Est-elle vraie l’histoire de ce chêne de l’Ettersberg au pied duquel venait se reposer l’auteur de Faust ? Peu importe. Un siècle après la mort du chantre de l’humanisme et de la tolérance, des hommes en armes sont venus sur la colline. Ils l’ont déboisée, ont posé des barbelés et ont fait de ce lieu un enfer à jamais connu sous le nom de Buchenwald. Là où Goethe méditait sur la grandeur humaine, ils ont instauré le règne de l’inhumanité.
« Ici je suis homme, ici je puis l’être », proclamait Faust. Ici, la civilisation atteint son apogée, c’est vrai, mais ici elle fut anéantie. Un vieux chêne se dressait dans le camp, entre la cuisine et le magasin général. On l’appela le chêne de Goethe. Il fut touché en août 1944 par une bombe au phosphore. Il a brûlé mais son tronc calciné est toujours là, témoin silencieux du meilleur et du pire.
Nous marchions sans un mot dans les rues de Weimar.
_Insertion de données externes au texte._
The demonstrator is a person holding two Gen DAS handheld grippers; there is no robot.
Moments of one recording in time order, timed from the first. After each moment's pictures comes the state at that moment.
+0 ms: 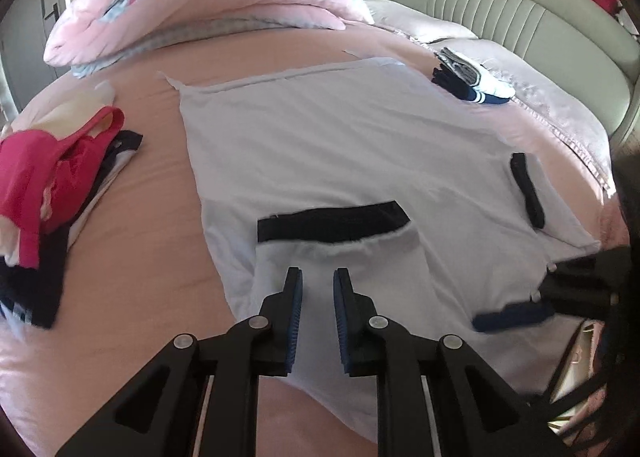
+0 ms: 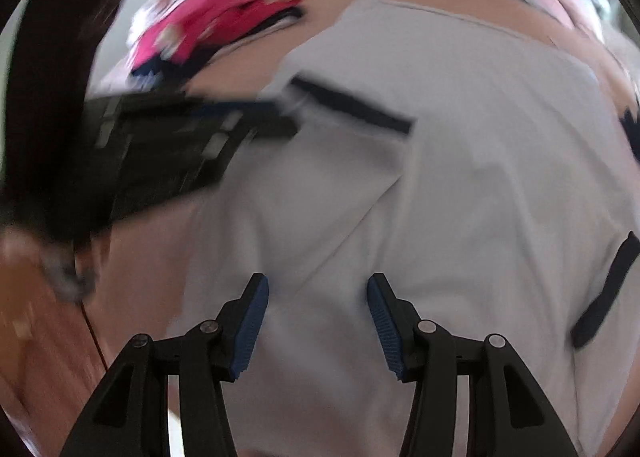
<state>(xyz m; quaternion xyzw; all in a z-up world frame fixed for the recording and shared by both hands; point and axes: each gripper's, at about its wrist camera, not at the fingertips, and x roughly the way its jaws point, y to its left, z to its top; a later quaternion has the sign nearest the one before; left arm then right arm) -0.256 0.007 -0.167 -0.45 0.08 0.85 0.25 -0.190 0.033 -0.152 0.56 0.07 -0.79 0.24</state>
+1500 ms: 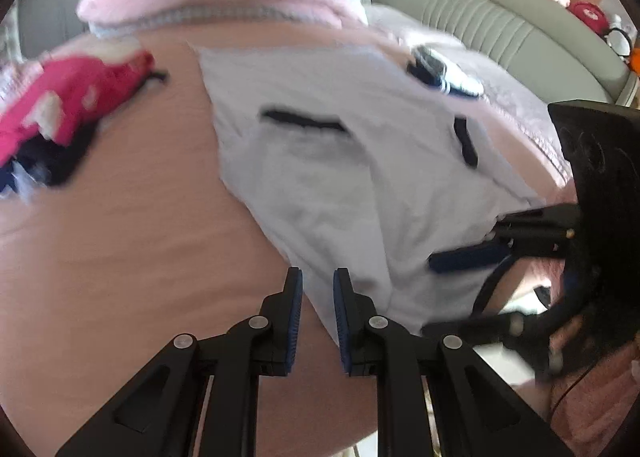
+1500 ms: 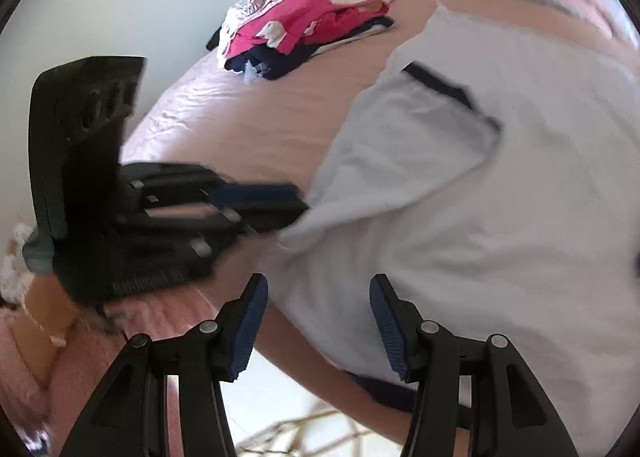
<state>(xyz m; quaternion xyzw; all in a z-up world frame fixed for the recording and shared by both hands) -0.156 -0.029 -0.160 -0.45 0.02 0.86 0.25 -0.147 0.022 -0.127 0.51 0.01 -0.79 0.32</state>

Je croyais voir partout des fantômes qui voulaient nous embrasser. Nous arrivâmes enfin à notre hôtel. Didier semblait soulagé lui aussi de se retrouver dans ce lieu impersonnel et sans histoire. Il se mit à fredonner : « Bierstube, magie allemande… »
Elle trotte souvent dans ma tête, cette chanson.